So I had envisioned keeping a very detailed account of our trip. I really appreciated reading other patients HSCT stories. Now I'm just really impressed anyone got anything written ever. Seriously, yesterday's post took me two days, 50,000 backspaces, heavy re-writing, and it was still not what I had wanted it to be.
Shane went out to get some dinner for us. My appetite has been a little more voracious since the steroids, after the chemo, so I'm trying to keep up and maybe store up some reserves for the nest trip. Once we were discharged I felt a little uncertain being away from the doctors' constant care. We were told to take my temperature twice a day, and if it ever got to 101.4 go straight to the ER and page Dr.Burt. Easy enough. Until the first day it climbed to 99.1. Then the next night 99.6.

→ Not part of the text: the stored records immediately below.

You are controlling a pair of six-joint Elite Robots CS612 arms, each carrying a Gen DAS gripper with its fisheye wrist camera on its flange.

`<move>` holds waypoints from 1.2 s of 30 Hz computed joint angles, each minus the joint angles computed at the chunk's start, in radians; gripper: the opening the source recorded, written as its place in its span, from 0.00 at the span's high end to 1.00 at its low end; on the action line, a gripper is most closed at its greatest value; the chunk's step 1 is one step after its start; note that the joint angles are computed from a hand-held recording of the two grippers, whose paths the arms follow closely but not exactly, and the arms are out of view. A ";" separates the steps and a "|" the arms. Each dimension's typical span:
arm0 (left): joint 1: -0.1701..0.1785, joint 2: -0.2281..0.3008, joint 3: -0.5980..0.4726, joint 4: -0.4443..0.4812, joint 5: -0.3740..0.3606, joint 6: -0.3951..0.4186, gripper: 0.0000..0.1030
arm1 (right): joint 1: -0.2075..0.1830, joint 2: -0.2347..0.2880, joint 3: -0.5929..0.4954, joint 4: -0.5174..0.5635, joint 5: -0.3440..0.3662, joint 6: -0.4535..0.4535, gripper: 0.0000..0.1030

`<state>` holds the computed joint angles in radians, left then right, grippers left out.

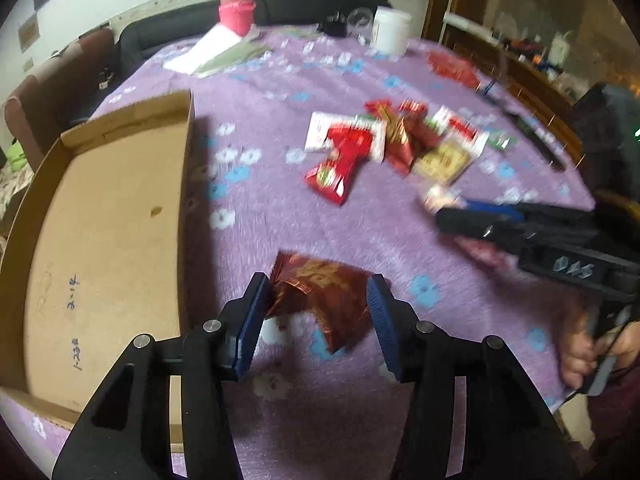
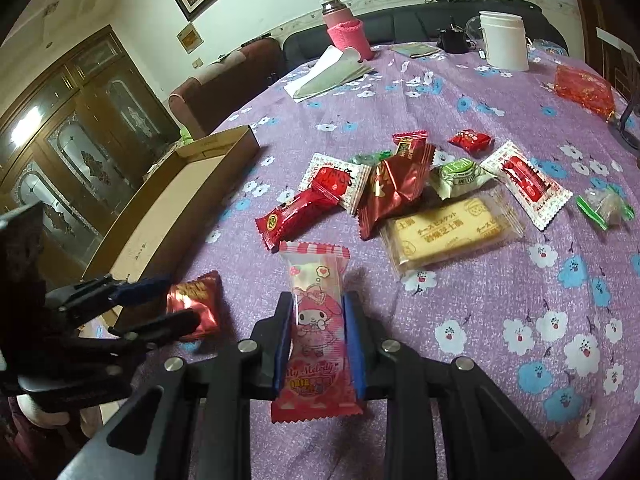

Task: Organize snacks
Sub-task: 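Carry both snacks over the cardboard box and open both grippers to drop them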

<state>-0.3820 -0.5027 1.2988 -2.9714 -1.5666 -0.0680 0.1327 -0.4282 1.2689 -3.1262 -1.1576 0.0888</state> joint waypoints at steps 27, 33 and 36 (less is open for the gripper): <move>0.065 -0.064 0.127 -0.345 -0.210 -0.134 0.86 | 0.019 -0.036 0.030 -0.033 0.016 -0.031 0.74; 0.097 -0.081 0.158 -0.378 -0.092 -0.206 0.86 | 0.041 -0.028 -0.031 0.028 0.090 -0.046 0.74; 0.110 -0.078 0.171 -0.382 -0.054 -0.241 0.86 | 0.059 -0.020 -0.067 0.070 0.117 -0.068 0.74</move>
<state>-0.2717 -0.5811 1.4698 -3.3530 -1.6207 -0.3086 0.1918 -0.4478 1.2020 -3.0563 -1.0410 0.0208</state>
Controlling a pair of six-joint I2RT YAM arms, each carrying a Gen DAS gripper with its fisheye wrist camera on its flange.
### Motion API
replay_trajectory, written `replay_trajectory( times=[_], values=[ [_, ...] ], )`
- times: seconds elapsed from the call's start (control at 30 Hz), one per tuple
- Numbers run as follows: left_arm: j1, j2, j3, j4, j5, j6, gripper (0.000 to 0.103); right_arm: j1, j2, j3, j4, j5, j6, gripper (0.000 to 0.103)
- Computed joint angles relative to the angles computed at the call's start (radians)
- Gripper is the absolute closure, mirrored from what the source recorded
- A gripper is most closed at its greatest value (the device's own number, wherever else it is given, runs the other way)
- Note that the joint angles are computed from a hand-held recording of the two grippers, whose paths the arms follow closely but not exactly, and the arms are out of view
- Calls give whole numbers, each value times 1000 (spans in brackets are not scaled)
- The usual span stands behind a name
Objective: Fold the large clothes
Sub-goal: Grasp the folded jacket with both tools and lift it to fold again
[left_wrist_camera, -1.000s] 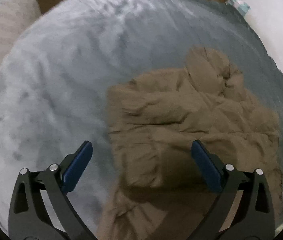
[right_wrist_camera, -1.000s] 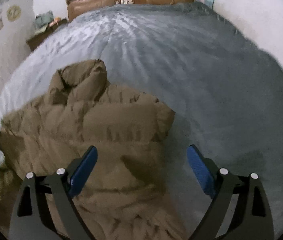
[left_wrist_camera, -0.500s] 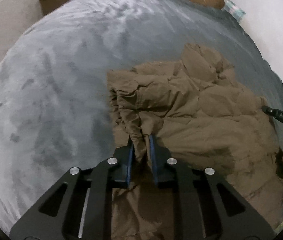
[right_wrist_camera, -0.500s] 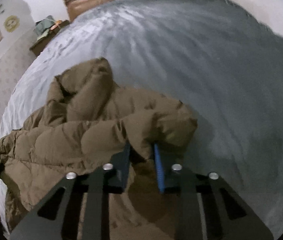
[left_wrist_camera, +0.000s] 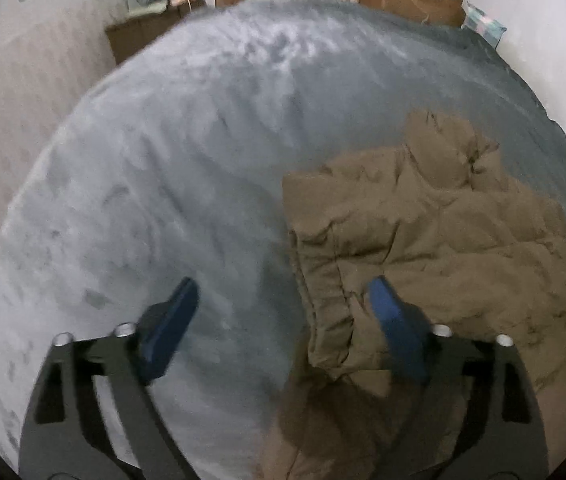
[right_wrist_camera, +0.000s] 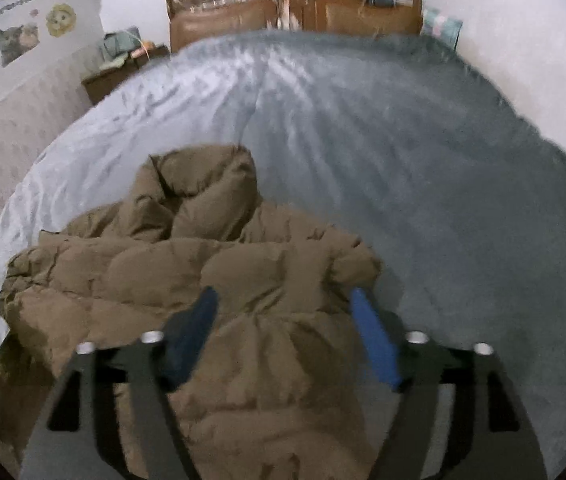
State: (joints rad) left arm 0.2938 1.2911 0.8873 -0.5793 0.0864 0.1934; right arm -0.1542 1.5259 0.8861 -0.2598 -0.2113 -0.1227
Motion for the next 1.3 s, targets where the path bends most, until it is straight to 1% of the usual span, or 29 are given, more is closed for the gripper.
replay_trajectory(
  times=[0.03, 0.1, 0.13, 0.17, 0.2, 0.23, 0.3, 0.37, 0.4, 0.47, 0.5, 0.57, 0.6, 0.63, 0.67, 0.7, 0.77, 0.87, 0.9, 0.93, 0.97, 1.07, 1.1, 1.17, 1.23, 1.3],
  values=[
    [-9, -5, 13, -8, -2, -4, 3, -2, -49, -27, 4, 1, 0, 21],
    [-17, -49, 35, -46, 11, 7, 3, -9, -131, -66, 6, -12, 7, 20],
    [-6, -72, 48, -77, 27, 31, 3, -6, -155, -74, 5, -6, 17, 19],
    [31, -113, 64, -135, 49, 64, 3, 6, -192, -87, 0, 30, 46, 13],
    [17, -118, 73, -151, 68, 63, 3, 16, -223, -103, 4, 70, 68, 4],
    [-3, -126, 80, -166, 63, 48, 3, 31, -277, -151, 55, 124, 92, 2],
    [-56, -150, 76, -158, 9, 4, 3, 39, -312, -180, 74, 148, 95, 2],
    [-84, -178, 54, -125, 3, -23, 3, 42, -283, -164, 45, 141, 89, 2],
    [-96, -196, 36, -93, 17, -40, 3, 44, -268, -160, 36, 135, 83, 2],
    [-77, -235, 11, -73, 68, -36, 3, 41, -249, -163, 29, 103, 68, 2],
    [-90, -238, 0, -61, 60, -45, 3, 38, -241, -168, 28, 76, 62, 2],
    [-120, -223, -8, -58, 11, -63, 3, 38, -219, -171, 23, 35, 50, 2],
    [-139, -211, -17, -53, -21, -75, 3, 50, -199, -168, 24, 60, 50, 2],
    [-155, -192, -16, -57, -49, -76, 3, 66, -180, -173, 39, 88, 57, 2],
    [-178, -135, 5, -77, -74, -63, 3, 75, -151, -172, 55, 97, 61, 2],
    [-174, -107, 19, -94, -67, -50, 3, 77, -124, -166, 60, 85, 67, 2],
    [-177, -37, 35, -93, -65, -58, 3, 91, -73, -154, 63, 70, 77, 2],
    [-198, 50, 54, -67, -84, -73, 3, 140, 7, -131, 102, 135, 64, 2],
    [-205, 93, 66, -58, -90, -79, 3, 146, 50, -103, 96, 134, 59, 2],
    [-210, 131, 73, -44, -100, -89, 3, 144, 79, -81, 85, 117, 59, 2],
    [-210, 156, 79, -36, -102, -92, 3, 135, 146, -30, 56, 87, 65, 2],
    [-212, 259, 95, -2, -121, -95, 3, 121, 273, 54, 23, 68, 83, 2],
    [-201, 286, 96, 11, -100, -90, 3, 114, 315, 82, 9, 55, 89, 2],
    [-193, 306, 97, 24, -86, -88, 3, 106, 376, 126, -20, 34, 103, 1],
    [-193, 335, 104, 33, -85, -84, 3, 117, 399, 144, -29, 54, 106, 1],
    [-195, 350, 117, 19, -92, -81, 3, 131, 416, 151, -25, 77, 106, 1]
  ],
)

Was this ok? does it mean we should go in? We didn't know. Finally I found some other patient stories, and yes it was ok. Just means things are working. But if your get to 101.4 , head in. I don't know what that would indicate but I know they would take care of it. It would have been nice to know 'Hey, your temp is going to fluctuate a lot but that's ok.' I guess that part got left out. While I am documenting 'things I wish they'd told me', let's just add a few more.
Like ' Hey here is some anti-nausea medication. Take it every eight hours when you need it.'
It should also have included "but be warned, it is also a killer constipant."
And when we finally arrived at that realization, along with the bottle of magnesium citrate to remedy the situation, a little note attached to the side saying ' Take tiny sips. Do not guzzle the fizzy syrup like s soda pop'. would also have been appreciated by some patients.
I feel like I'm complaining a lot. But if this is going to be useful, it also has to be honest. And I wish I had read my story before I came. I would have also brought some books. We watched a bit of the election coverage. And now some of the post election coverage. It was mildly entertaining to see the media so flummoxed by the results, scratching their heads asking 'how did we not see this?'
No one mentioned dry mouth as a freebie. Yet the gift is here. Taking sips of water helps for a second, but I need to sleep. Because I need to get up in five hours. And because I'm tired. But it feels like I have the Sahara desert in my throat. I asked on the forum for suggestions and someone said there is a lozenge in stores, so we will/Shane will track some down tomorrow and at least daytime will be tolerable. I tried turning the shower on to add moisture. I tried breathing with my head under the covers, which only added to the feeling of suffocation. I had already turned off the air/fan which I like to blot out the sirens and street noise at night. So instead I'm up and writing.
There was a protest rally not far from us earlier tonight and the police cars were whizzing back and forth for a long while. But I'm pretty sure everyone has gone home now as it is calmed down, As far as I know no one was shot but we'll have to wait to read the news tomorrow to be sure. Seattle held its own rally too. Three people were shot, but I think they were not part of the rally and it said they were taken to the hospital. So hopefully that is a good sign Again, we'll have to see what the news says tomorrow.
Next day, four hours of sleep later.
On a bright note, I have not experienced the excruciating bone pain that can accompany the stem cell migration. So I am thankful for that. Another patient warned the painkiller they send you home with to treat it makes some people feel pretty weird, so Extra Strength Tylenol it is. It's nice to know. And be prepared.
Shane is done with work for the day. Hooray! So now we can have dinner and I can freak out and tell him all my anxieties around tomorrow. And get to bed early, hopefully. So I can get to my day long appointment hooked up to the apheresis machine and a bed pan. They say the chair for the patients are quite comfortable, but no so much for the guest. Shane might want to come and go throughout the day. And word is, they don't serve lunch. Which is an awful situation for me But Shane can get us lunch and we can have lunch together. And then maybe he can put up and details about the day. I'm hoping to be catching up on sleep. Pray they get all the stem cells they need tomorrow, or we will have to go back the next day to get more.